The omitted query is recommended but not required in this circuit. United States v. Miller, 849 F.2d 896, 897-98 (4th Cir.1988). Its absence, however, requires reversal unless the record contains information from which the district court properly could have made the determination without asking the defendant. Id.

This record contains such information. It shows that Daniel interrupted his counsel several times during the sentencing proceeding to correct his misstatements and in his allocution discussed in detail the results of his own independent research into case law regarding the sentencing of similarly situated defendants, both before and after the application of the United States Sentencing Guidelines, as well as his research into other sentences recommended by the specific probation officer who prepared his PSI. In discussing the latter, he told the court that his attorney had advised him against discussing the probation officer’s prior sentencing decisions. As the government suggests, a fair reading of the record shows that the defendant not only read the PSI but also discussed it with his counsel. Therefore we reject this claim of error.

B

Daniel also argues that the district court violated Fed.R.Crim.P. 32(c)(3)(D) by failing to append to his PSI its determination not to rely on a contested heroin equivalency figure in sentencing him. The government counters that the calculation was correct, that the figure related only to probation in this pre-Guidelines case, and that Daniel suffered no prejudice from this failure. While it’s true that the figure in question affected only Daniel’s parole classification, our holding in United States v. Miller, 871 F.2d 488, 489 (4th Cir.1989), makes clear that Rule 32(c)(3)(D)’s command is prophylactic in nature. We will remedy any failure to comply with it, whether or not the district court actually resolved the issue and whether or not any identifiable harm was suffered, but the remedy provided is simply a remand for attachment of the district court’s determination not to rely on the disputed information and transmission of the revised PSI to the Bureau of Prisons and the Parole Commission. That we will order.

C

Finally, we consider Daniel’s claim that the district court improperly relied on the heroin equivalency data in sentencing. This claim’s underpinnings rest on the fact that the government argued for sentencing by analogy to the United States Sentencing Guidelines even if they did not, by their terms, apply.
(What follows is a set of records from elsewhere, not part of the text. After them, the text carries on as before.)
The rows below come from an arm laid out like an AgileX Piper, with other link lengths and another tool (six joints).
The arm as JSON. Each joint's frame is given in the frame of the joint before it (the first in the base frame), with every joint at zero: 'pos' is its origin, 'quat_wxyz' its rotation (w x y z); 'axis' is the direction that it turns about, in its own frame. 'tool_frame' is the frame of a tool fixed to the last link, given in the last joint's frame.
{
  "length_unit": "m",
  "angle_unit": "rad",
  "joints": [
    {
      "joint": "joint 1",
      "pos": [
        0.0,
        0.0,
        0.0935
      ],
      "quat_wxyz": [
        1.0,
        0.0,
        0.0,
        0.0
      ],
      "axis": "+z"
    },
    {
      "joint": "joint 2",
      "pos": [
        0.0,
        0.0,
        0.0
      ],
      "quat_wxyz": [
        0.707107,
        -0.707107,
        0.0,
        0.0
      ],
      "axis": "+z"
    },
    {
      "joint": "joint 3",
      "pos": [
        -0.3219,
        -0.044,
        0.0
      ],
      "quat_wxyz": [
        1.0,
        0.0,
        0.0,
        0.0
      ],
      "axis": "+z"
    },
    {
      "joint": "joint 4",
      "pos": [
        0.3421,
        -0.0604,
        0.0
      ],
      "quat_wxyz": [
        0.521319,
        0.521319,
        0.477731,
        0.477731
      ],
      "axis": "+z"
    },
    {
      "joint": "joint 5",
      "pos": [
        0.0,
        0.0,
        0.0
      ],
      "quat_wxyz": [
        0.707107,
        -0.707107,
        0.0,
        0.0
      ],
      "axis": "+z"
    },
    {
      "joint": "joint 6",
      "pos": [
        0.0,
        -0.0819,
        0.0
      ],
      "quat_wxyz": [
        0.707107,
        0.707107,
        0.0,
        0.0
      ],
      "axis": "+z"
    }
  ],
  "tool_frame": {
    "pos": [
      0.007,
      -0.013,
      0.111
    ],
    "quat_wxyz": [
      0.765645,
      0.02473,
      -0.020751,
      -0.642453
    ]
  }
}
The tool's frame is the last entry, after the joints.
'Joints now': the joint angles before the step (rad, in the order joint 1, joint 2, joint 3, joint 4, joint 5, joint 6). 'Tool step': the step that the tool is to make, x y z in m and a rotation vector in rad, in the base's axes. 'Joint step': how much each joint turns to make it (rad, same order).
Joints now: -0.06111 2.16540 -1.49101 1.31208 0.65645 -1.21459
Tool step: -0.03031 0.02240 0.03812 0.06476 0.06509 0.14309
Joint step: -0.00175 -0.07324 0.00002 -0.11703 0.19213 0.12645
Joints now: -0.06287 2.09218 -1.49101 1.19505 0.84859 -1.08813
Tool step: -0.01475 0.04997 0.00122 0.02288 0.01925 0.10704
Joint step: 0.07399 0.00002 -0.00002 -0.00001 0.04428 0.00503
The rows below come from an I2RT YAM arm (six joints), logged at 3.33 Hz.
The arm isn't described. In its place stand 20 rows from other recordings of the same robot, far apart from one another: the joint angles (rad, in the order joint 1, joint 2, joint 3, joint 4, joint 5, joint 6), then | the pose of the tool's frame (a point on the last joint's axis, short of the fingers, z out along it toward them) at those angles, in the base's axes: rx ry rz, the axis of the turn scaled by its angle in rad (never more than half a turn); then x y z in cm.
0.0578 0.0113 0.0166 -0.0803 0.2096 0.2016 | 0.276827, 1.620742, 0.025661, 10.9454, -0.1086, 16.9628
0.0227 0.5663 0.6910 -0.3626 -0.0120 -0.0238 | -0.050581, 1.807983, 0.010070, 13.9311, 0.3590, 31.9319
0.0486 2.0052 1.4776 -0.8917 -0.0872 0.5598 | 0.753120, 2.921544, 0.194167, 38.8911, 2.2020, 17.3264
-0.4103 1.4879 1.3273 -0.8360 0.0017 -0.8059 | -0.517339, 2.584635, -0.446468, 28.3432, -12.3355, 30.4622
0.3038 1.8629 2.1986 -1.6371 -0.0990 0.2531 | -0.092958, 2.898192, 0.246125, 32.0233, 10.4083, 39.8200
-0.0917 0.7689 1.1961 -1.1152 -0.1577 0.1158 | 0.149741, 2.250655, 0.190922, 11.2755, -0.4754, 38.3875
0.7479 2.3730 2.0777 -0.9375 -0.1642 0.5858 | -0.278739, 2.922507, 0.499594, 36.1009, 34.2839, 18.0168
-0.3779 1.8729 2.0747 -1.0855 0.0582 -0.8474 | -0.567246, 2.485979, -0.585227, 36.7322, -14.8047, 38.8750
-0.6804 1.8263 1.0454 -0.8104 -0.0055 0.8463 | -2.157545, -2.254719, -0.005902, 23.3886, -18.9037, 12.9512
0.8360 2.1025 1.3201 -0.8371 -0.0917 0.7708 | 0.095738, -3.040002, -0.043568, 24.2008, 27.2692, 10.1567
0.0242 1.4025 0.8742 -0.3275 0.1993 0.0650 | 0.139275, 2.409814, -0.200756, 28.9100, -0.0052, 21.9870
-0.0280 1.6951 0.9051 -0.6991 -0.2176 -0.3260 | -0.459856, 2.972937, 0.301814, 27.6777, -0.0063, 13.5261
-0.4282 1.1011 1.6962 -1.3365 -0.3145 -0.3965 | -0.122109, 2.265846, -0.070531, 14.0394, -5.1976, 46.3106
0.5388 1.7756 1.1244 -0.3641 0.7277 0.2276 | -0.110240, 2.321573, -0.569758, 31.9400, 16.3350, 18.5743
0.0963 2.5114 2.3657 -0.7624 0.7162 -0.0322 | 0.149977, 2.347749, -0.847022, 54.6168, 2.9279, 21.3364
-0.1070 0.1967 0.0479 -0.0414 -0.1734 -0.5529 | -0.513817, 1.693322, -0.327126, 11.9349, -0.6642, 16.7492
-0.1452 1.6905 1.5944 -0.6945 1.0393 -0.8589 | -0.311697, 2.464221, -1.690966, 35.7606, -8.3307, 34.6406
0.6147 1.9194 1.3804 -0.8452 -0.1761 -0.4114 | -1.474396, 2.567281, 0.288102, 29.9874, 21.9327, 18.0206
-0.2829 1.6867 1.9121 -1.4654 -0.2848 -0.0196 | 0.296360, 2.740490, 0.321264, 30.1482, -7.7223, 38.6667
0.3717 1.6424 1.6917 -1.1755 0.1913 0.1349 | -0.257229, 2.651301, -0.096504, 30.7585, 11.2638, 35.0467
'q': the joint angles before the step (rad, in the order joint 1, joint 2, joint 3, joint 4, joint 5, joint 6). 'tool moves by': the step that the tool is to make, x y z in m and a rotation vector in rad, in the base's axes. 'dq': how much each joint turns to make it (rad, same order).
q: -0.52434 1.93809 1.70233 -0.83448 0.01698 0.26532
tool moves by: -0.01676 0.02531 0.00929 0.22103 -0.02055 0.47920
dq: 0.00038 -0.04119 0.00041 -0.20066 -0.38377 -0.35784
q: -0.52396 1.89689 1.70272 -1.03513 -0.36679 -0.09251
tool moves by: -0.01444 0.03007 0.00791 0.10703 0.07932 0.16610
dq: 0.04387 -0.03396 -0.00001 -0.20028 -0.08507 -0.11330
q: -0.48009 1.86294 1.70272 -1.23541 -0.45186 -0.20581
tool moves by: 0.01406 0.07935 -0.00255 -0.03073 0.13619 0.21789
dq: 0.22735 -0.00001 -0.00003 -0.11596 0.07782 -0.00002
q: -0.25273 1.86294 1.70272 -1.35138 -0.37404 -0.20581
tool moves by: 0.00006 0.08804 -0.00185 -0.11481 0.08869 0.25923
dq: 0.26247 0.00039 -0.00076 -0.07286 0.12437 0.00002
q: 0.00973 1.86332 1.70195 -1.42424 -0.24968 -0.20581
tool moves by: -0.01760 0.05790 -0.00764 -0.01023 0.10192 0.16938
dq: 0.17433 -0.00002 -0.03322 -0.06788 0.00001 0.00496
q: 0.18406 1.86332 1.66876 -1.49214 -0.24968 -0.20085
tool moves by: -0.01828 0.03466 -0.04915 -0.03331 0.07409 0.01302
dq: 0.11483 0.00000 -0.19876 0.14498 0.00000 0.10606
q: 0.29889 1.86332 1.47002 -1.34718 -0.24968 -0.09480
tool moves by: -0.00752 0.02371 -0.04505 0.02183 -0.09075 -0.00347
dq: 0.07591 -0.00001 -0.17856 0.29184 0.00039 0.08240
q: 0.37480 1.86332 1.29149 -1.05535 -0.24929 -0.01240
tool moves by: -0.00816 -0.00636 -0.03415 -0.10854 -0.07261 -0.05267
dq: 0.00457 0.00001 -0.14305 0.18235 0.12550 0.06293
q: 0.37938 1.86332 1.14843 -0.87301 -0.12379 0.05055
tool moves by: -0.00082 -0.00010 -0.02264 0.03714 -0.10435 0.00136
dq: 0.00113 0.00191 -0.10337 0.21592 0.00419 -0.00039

The district court, however, expressly disclaimed any reliance on the Guidelines and the heroin equivalency figures. It imposed a sentence in this pre-Guidelines case well under the statutory maximum and amply justified by the other considerations noted by the Assistant United States Attorney at sentencing. Accordingly, we find this third and final claim of sentencing error meritless.

VI

Having found no reversible error in Daniel’s trial or sentencing, we affirm his convictions and the sentence imposed. We remand the cause to the district court to permit emendation of the PSI in accordance with Part V.B of this opinion and the PSI’s subsequent retransmission to the proper authorities.

SO ORDERED. 
      
      . Applicability of the Guidelines was an issue at sentencing below.
     
      
      . Daniel’s claim is based on the Rule relating to crimes committed prior to November 1, 1987. It has since been amended.